# Ambrosia Beetles



## Tennessee Tim (Dec 15, 2010)

Collecting up logs on farm from last springs storms and stock piling for summer cutting. I noticed the Ailanthus logs have the Ambrosia Beetle tunnels hanging from them.

My concerns are....1) are there any?? 2) cross contamination to other logs. Some of these logs over yr in stack off ground 3) is it only a certian hardwood or moisture content that draws them??? 4) what ??? to be done.

I don't mind worm holes for my use, BUT I DON'T WANT TO DESTROY all my other work...logs or A/D ing lumber.

Thanks in advance. The great thing with a couple of these sites is the care and passion people have to help their fellow sawyers and artists.

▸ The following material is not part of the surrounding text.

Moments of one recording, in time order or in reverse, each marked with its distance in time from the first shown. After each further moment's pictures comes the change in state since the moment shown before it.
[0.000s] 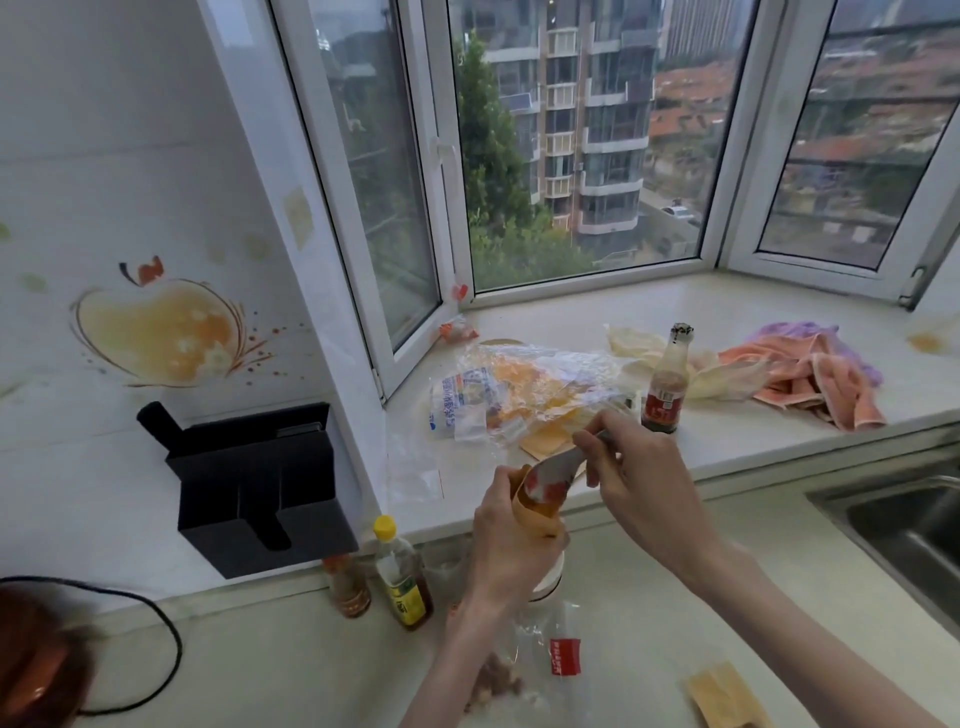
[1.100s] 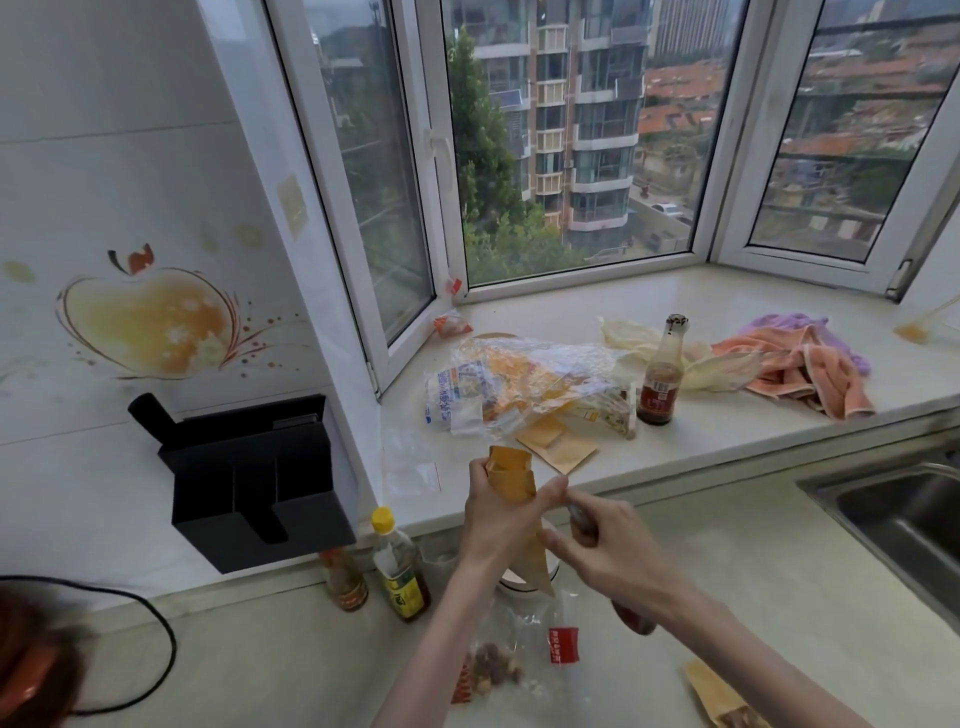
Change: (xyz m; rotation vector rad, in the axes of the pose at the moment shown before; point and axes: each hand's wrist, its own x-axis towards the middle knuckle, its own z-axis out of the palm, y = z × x) left_hand 0.016 0.004 -0.011 -0.194 -0.044 -0.260; right_hand -0.054 0.028 0.046 0.203 -0.315 0.144
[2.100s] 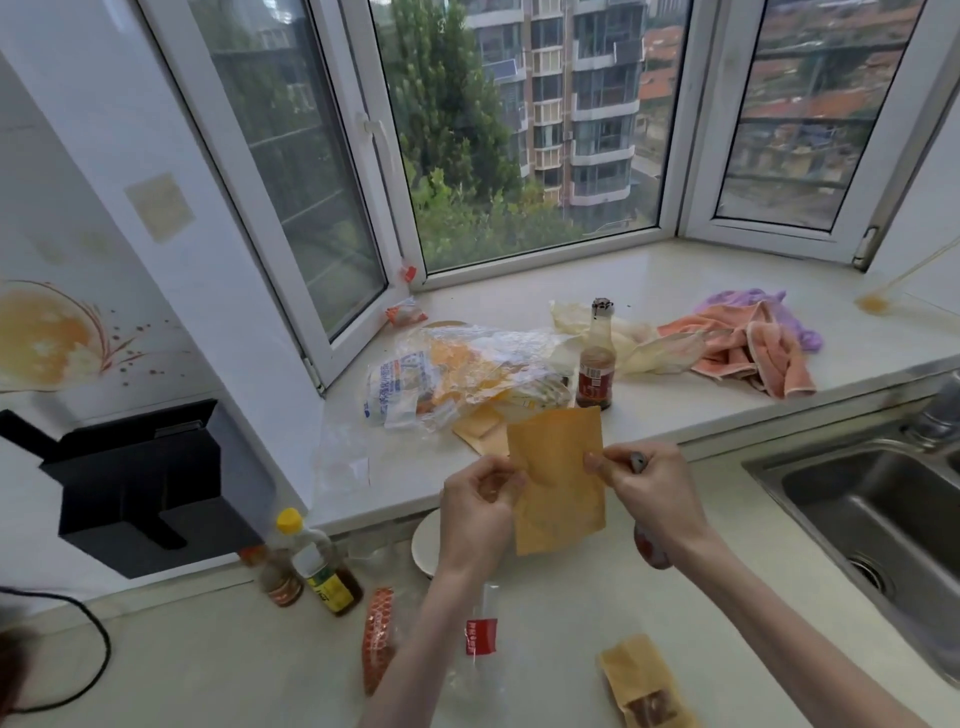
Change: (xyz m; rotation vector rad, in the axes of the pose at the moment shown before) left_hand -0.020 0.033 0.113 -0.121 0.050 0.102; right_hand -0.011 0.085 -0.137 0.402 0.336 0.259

Have a Blessed and Wonderful day in Jesus's Awesome Love,
Tim


----------



## SkySkrape (Oct 8, 2013)

Tennessee Tim said:


> Collecting up logs on farm from last springs storms and stock piling for summer cutting. I noticed the Ailanthus logs have the Ambrosia Beetle tunnels hanging from them. My concerns are....1) are there any?? 2) cross contamination to other logs. Some of these logs over yr in stack off ground 3) is it only a certian hardwood or moisture content that draws them??? 4) what ??? to be done. I don't mind worm holes for my use, BUT I DON'T WANT TO DESTROY all my other work...logs or A/D ing lumber. Thanks in advance. The great thing with a couple of these sites is the care and passion people have to help their fellow sawyers and artists. Have a Blessed and Wonderful day in Jesus's Awesome Love, Tim


Tim,

I'm about to get my hands on ailanthus. What was the end result of this? Any pics of the wood and finished product(s)? Any advice on storing and working it once dry?


----------



## Tennessee Tim (Dec 15, 2010)

Sorry, I haven't got around to sawing them.


----------



## Da Aardvark (Oct 11, 2012)

Dunno what those beetles were when we cut up that oak triangle but they ate the bottom out of that log.
We're not talking about the same bug, are we?


----------



## Logger (Nov 26, 2009)

Not sure if that is what a powder post beetle is but I brought some oak logs in with them and later found holes in some ash and hickory lumber that had been air drying for a few years, ash and hickory seemed clear of holes when cut.


----------